YOUR GOAL:
Write every entry out again with no changes, and leave the images behind.
• • • • • • •
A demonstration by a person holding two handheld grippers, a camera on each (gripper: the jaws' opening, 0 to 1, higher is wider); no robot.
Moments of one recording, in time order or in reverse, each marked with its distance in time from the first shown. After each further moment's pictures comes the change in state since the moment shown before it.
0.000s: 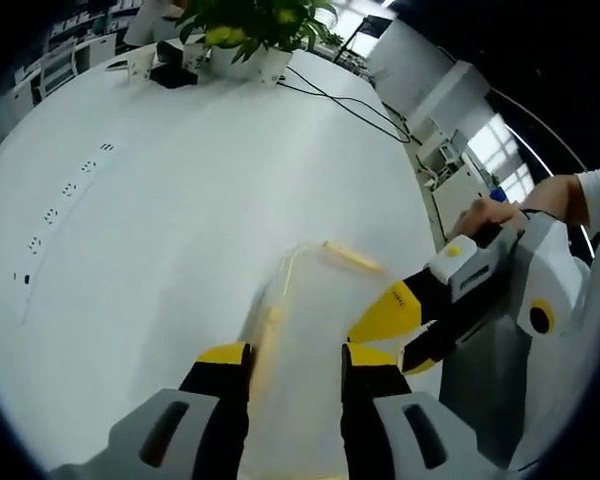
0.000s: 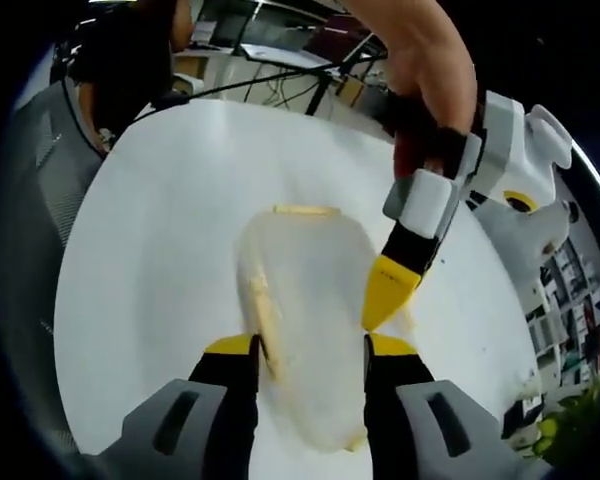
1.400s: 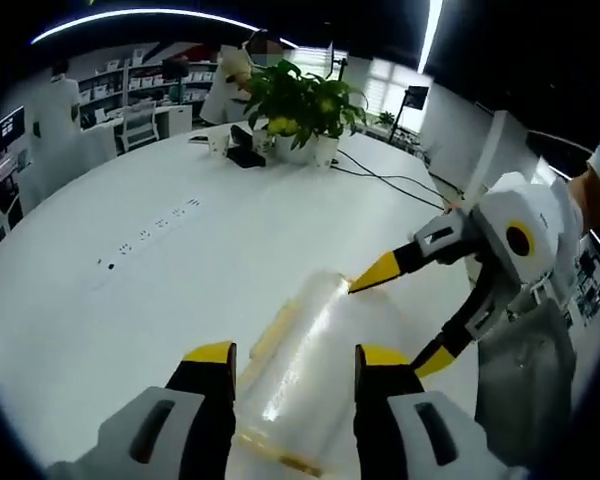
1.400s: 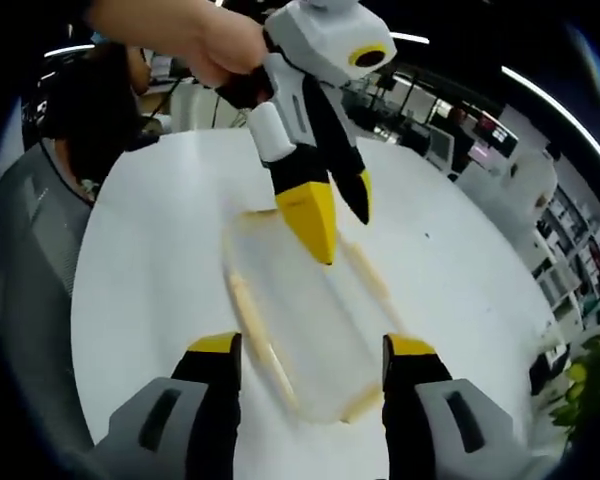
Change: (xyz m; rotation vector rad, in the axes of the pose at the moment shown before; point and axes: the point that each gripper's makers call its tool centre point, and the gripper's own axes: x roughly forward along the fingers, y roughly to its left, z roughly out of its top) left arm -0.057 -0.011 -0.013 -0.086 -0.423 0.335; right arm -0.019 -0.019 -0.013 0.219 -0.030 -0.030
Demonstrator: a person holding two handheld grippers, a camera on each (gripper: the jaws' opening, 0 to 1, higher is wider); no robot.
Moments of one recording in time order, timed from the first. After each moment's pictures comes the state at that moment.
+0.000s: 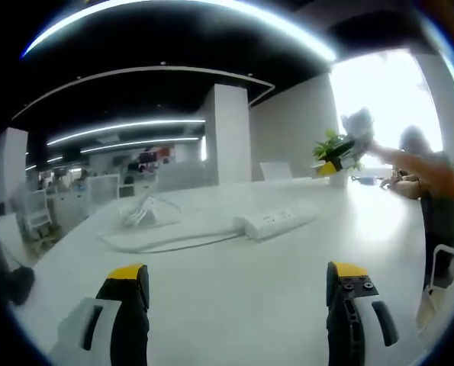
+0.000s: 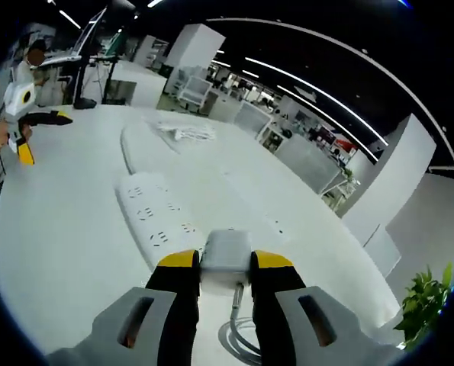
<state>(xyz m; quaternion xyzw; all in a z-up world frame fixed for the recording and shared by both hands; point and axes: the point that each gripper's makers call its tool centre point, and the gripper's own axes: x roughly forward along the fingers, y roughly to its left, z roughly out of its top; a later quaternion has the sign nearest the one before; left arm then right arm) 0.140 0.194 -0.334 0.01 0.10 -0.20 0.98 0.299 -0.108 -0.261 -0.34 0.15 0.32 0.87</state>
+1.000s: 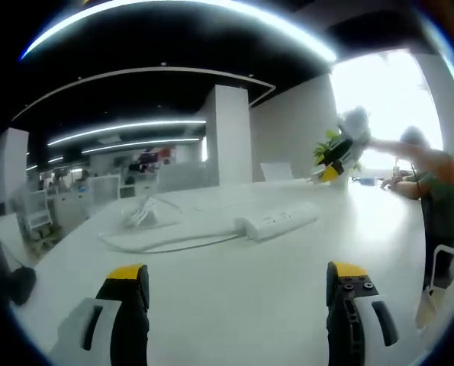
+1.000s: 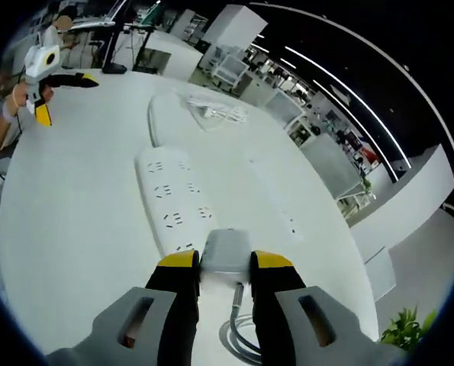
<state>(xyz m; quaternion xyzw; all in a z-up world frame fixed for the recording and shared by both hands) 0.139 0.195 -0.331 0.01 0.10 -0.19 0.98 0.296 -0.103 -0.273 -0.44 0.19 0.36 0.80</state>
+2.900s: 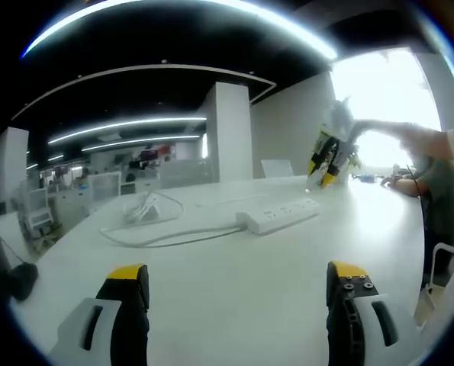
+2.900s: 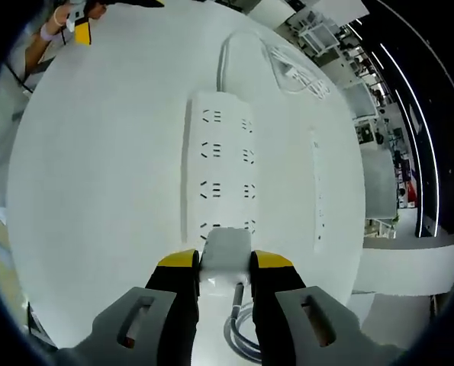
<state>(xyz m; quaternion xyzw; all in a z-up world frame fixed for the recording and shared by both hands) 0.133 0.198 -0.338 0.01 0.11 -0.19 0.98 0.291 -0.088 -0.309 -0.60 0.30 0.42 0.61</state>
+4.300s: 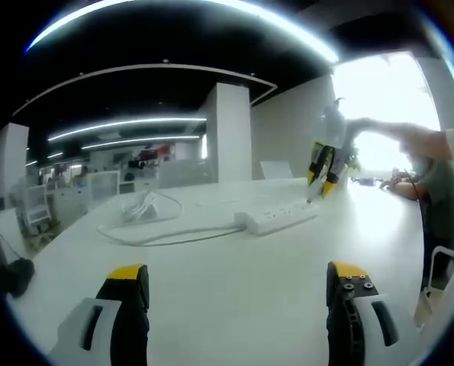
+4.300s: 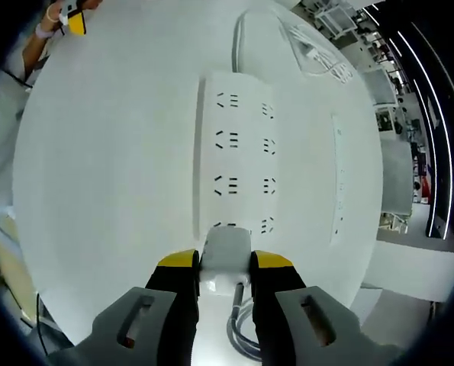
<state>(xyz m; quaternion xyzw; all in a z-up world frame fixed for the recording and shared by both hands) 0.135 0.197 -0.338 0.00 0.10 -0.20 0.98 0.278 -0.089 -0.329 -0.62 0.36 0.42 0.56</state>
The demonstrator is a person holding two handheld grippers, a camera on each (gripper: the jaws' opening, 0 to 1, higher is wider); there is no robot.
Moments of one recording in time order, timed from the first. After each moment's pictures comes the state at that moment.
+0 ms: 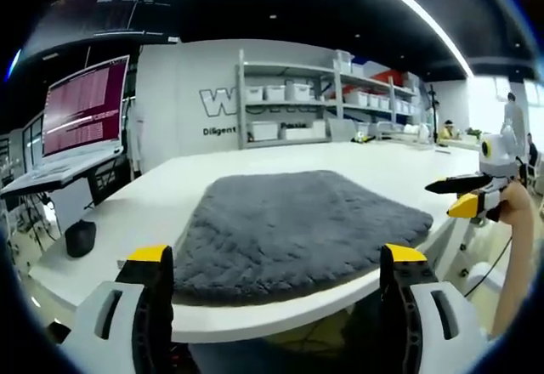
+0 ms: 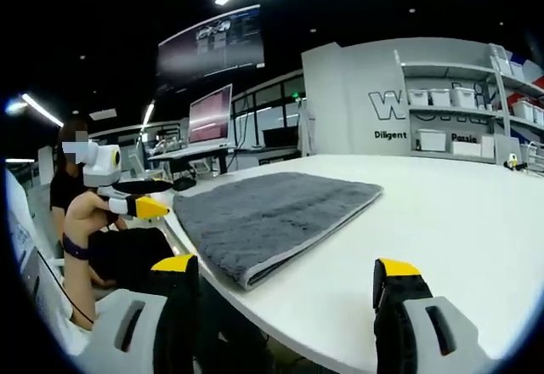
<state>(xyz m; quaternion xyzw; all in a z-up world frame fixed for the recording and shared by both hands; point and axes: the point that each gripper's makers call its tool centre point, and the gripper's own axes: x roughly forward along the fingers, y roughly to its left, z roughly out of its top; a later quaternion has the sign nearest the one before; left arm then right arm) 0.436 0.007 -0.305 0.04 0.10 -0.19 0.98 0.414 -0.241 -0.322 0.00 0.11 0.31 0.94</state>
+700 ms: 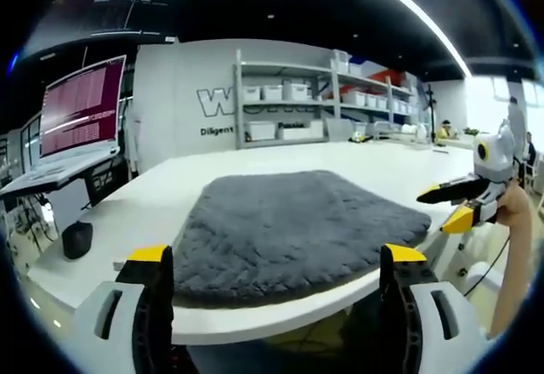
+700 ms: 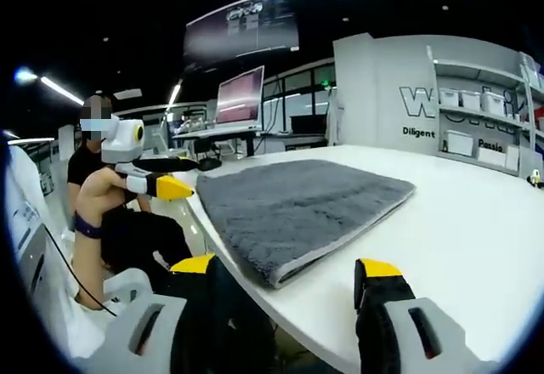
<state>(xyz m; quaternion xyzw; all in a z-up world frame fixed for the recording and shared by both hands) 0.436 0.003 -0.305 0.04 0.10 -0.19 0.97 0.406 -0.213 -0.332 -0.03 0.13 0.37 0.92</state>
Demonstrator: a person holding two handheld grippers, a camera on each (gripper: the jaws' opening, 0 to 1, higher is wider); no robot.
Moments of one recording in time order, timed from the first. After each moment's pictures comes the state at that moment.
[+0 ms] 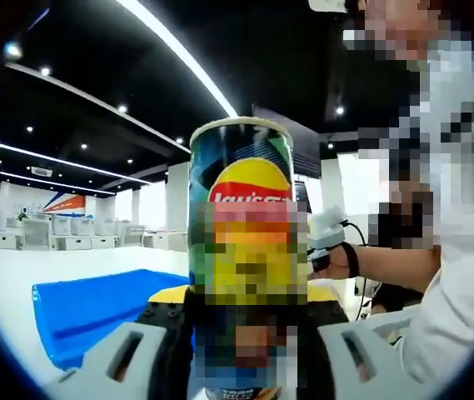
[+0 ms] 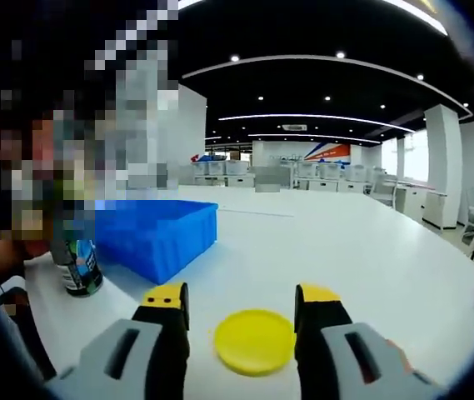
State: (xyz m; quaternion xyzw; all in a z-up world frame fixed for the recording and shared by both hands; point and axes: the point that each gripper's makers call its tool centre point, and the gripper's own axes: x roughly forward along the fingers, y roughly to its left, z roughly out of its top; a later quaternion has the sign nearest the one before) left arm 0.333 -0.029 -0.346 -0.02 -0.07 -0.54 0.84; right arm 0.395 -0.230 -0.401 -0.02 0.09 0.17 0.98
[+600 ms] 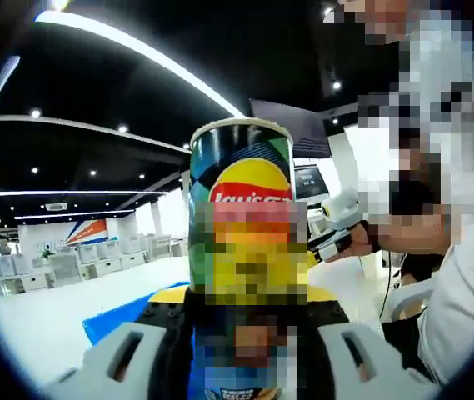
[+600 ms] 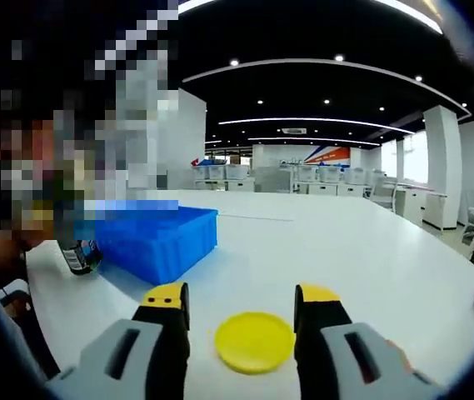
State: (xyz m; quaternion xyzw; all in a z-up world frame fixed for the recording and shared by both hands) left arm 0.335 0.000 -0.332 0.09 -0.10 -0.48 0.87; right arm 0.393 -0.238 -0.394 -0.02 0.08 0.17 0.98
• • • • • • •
ANSWER FOR THIS EXERCISE:
A demonstration by a person holding two handheld grippers, a camera on each (gripper: the jaws' opening, 0 to 1, higher is wider); no robot.
Moments of one recording, in time order or in reverse, each marked with its distance in time from the first shown. After each further moment's pictures comes the change in state since the moment shown before it.
0.000s: 
0.000s: 
1.400s: 
1.400s: 
Change: (xyz m; rotation vector rad, in the axes of the pose at the moment shown before; point and axes: the point that each gripper's makers call its tool centre point, and the gripper's own axes: x roughly forward along the fingers, y roughly to its left, z roughly out of its top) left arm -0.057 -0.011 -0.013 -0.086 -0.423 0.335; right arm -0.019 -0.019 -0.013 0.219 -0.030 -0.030
Demonstrator: a person holding two handheld grippers, a camera on each (gripper: the jaws' opening, 0 to 1, higher is wider); no robot.
Moments of one recording in time order, timed from the first. After each moment's pictures comes the state at that moment.
+0.000s: 
+0.000s: 
<state>(xyz m; quaternion xyzw; all in a z-up world frame fixed for the recording and shared by both hands; point and axes: the point that each gripper's makers call its tool centre point, and the gripper's own axes: x roughly forward along the fingers, y roughly to its left, z roughly out of its top; a later quaternion has the sign nearest the one before; left arm then right arm) 0.140 0.194 -0.334 0.01 0.10 -0.20 0.98 0.299 -0.108 -0.261 -0.34 0.15 0.32 0.87</state>
+1.000s: 
+1.000s: 
<state>(xyz m; quaternion xyzw; all in a z-up world frame fixed for the recording and shared by both hands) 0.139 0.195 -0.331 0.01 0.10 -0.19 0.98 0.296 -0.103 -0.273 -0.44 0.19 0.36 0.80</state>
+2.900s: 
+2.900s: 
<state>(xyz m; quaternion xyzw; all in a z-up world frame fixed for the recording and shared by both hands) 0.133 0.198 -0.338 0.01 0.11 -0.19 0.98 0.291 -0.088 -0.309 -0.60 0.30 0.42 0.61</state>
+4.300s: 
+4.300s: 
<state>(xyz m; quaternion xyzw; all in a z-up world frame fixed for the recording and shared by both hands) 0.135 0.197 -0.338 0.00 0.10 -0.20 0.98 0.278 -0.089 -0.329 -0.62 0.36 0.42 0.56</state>
The demonstrator is a person holding two handheld grippers, a camera on each (gripper: the jaws' opening, 0 to 1, higher is wider); there is no robot.
Moments of one recording in time order, timed from the first. After each moment's pictures comes the state at that moment.
+0 ms: 
+0 ms: 
<state>(xyz m; quaternion xyzw; all in a z-up world frame fixed for the recording and shared by both hands; point and axes: the point that each gripper's makers call its tool centre point, and the gripper's own axes: x roughly forward along the fingers, y roughly to its left, z roughly out of its top; a later quaternion has the sign nearest the one before; left arm then right arm) 0.436 0.007 -0.305 0.04 0.10 -0.19 0.98 0.414 -0.241 -0.322 0.00 0.11 0.31 0.94</state>
+700 ms: 
+700 ms: 
<state>(xyz m; quaternion xyzw; all in a z-up world frame fixed for the recording and shared by both hands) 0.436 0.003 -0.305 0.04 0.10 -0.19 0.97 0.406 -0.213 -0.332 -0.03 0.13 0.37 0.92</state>
Demonstrator: a person holding two handheld grippers, a camera on each (gripper: the jaws' opening, 0 to 1, higher is wider); no robot.
Moments of one recording in time order, timed from the first. After each moment's pictures comes the state at that moment.
[+0 ms] 
[+0 ms] 
State: (xyz m; quaternion xyzw; all in a z-up world frame fixed for the recording and shared by both hands; point and axes: the point that each gripper's makers call its tool centre point, and the gripper's own axes: x roughly forward along the fingers, y roughly to its left, z roughly out of its top; a later quaternion has the sign nearest the one before) left arm 0.333 -0.029 -0.346 -0.02 -0.07 -0.54 0.84; right arm 0.395 -0.230 -0.401 -0.02 0.09 0.17 0.98
[+600 ms] 
[+600 ms] 
State: (xyz m; quaternion xyzw; all in a z-up world frame fixed for the recording and shared by both hands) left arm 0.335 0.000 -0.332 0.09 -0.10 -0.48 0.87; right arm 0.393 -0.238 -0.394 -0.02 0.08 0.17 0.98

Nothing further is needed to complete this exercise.